With ‘The Battles for the Wounded: Yugoslav Involvement in Military Medicine and Disability Care in Algeria (1958-1963)’, Jelena Đureinović focused on care for the wounded and disabled fighters and veterans as central to Yugoslavia’s medical assistance to Front de libération nationale (FLN) during and after the Algerian War of Independence. She discussed how this assistance was directly related to the recent nature of Yugoslavia’s national experience of rehabilitation, and the ways in which Yugoslavs saw themselves as close to decolonial fighters; the emphasis on the physical rehabilitation of male bodies, with no consideration of mental health issues; and the shift from solidarity to technical cooperation following independence.
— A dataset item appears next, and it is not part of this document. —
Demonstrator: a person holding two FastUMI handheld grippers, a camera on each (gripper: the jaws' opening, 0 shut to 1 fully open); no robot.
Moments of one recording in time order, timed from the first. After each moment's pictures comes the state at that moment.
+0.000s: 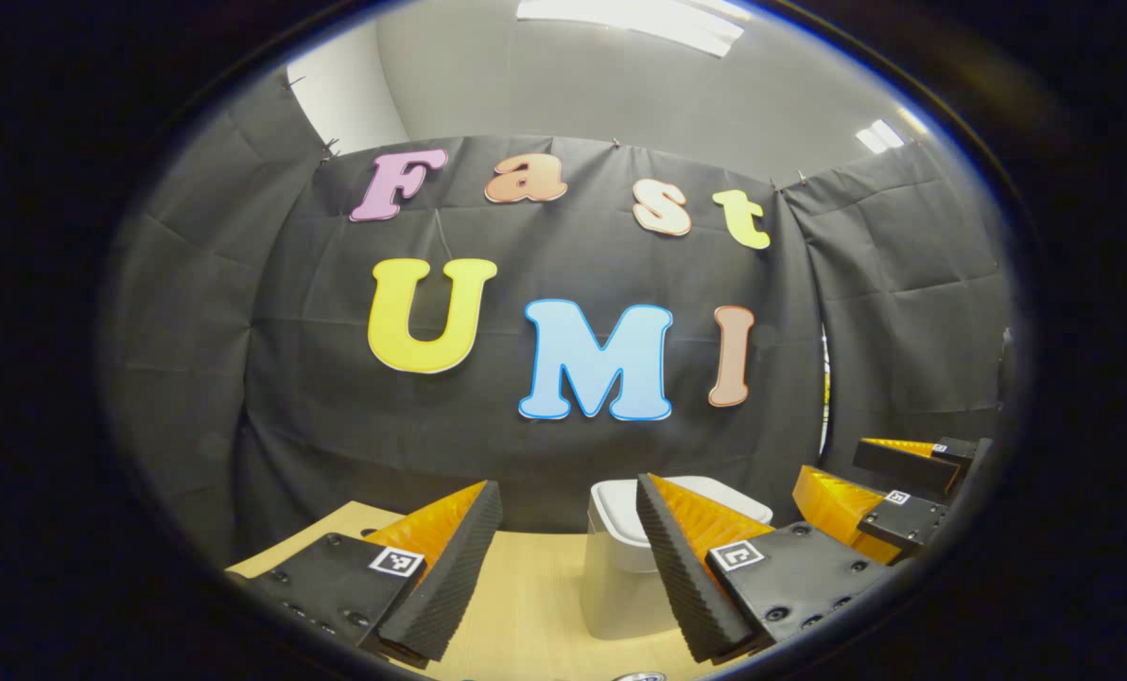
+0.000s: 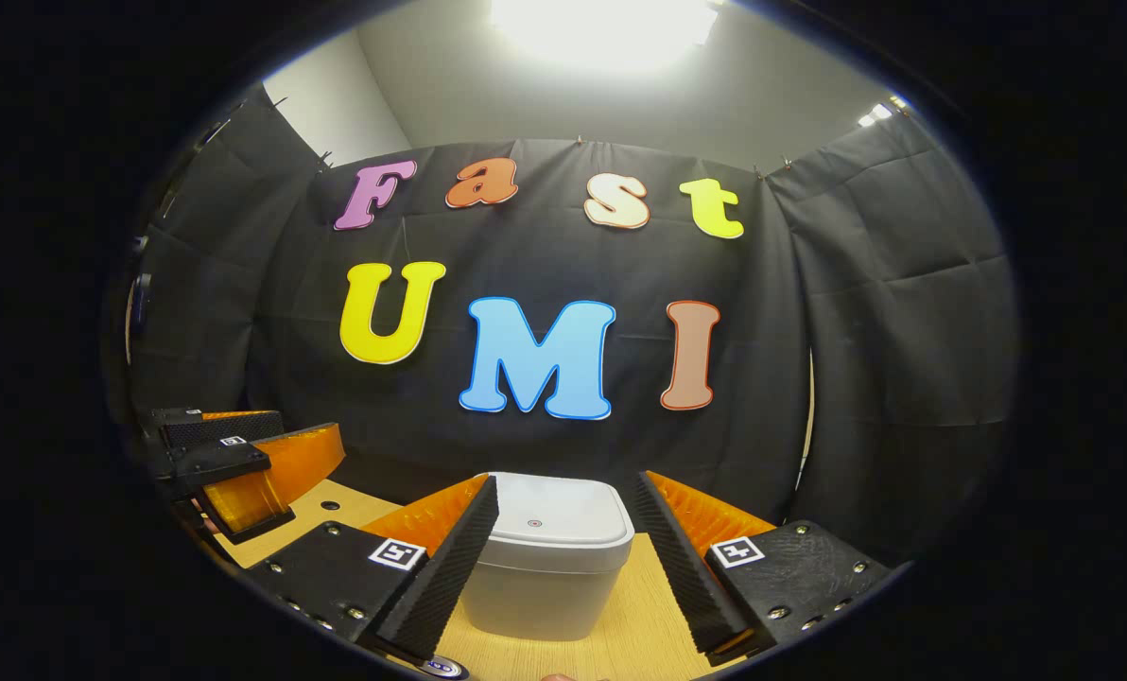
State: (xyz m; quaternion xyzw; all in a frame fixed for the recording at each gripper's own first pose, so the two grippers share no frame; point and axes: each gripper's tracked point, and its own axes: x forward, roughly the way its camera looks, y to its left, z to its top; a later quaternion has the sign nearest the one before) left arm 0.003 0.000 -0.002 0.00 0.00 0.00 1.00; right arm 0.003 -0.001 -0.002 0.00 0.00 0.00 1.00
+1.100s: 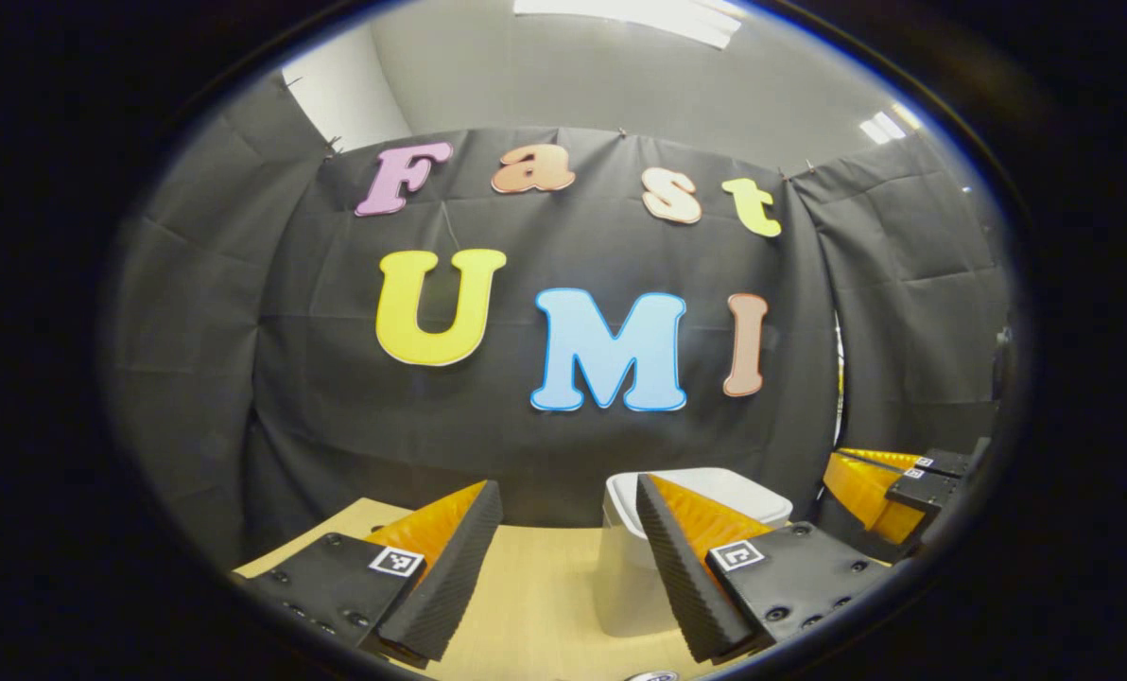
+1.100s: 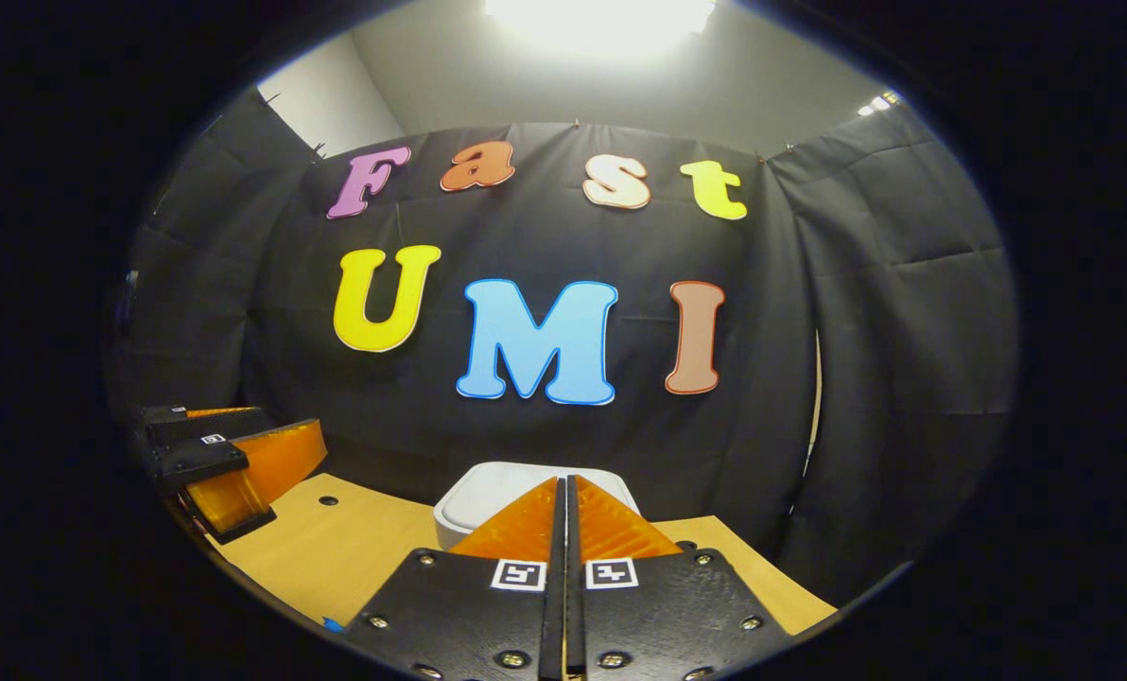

Overall military medicine and disability care focused on combatants and this medical assistance was seen as an aspect of military internationalism, rather than humanitarianism.

Credit: Sarah Howard

Finally, Elijah-Matteo Ferrante (Columbia) presented ‘Solidarity, Medical Humanitarianism and “Foreign Patients” within the Healthcare System of the GDR, 1961–1991’. He looked at cases of orthopaedic and psychiatric patients transferred to East Germany for treatment from across Africa and Asia, including Namibia, Sudan and Afghanistan. He argued that patients were integrated into a pre-conceived hierarchy of disability, intersected with gender and race, and complicated by language and material conditions; for example, some Afghans received psychiatric care in asylums, but this was short-lived due to language barriers in treatment, while a case from South Africa showed the tragic consequences of negative narratives about African motherhood. Medical treatment was also contingent on circumstances, with doctors envisioning the return of patients to their own countries, and prioritising cheap and simple treatments that could be continued once patients were sent home.

Other papers I attended that touched on histories of socialism and health, care and cooperation included Carla Bertin (CEI-Iscte University Institute of Lisbon) in the panel: Vital Ecologies of Care and Repair: Human and Nonhuman Worldmaking in Uncertain Times. Her paper discussed the site of a colonial agro-industrial mega-project that later became the country’s largest socialist farm, and its afterlife as a neglected space that is nevertheless the site of practices of care and repair by local inhabitants, as well as being constructed by non-human actors. In the panel Transnational Afrofeminist Movement-Building Across the Diaspora, Céline Barry’s (Technische Universität Berlin)  paper on Black women’s activism in Germany, from the Afro-Deutsch movement to Black Border feminism, and Pamela Ohene-Nyako (Laboratoire Les Afriques dans le monde/ Fonds National Suisse)  on the Europeanisation of Black women’s activism, inspired discussion of the legacies of differences in women’s movements between East and West Europe, the role of Cold War alliances in global women’s forums, and the importance of combining visibility and representation in migrant activism with practical support such as childcare and collective kitchens.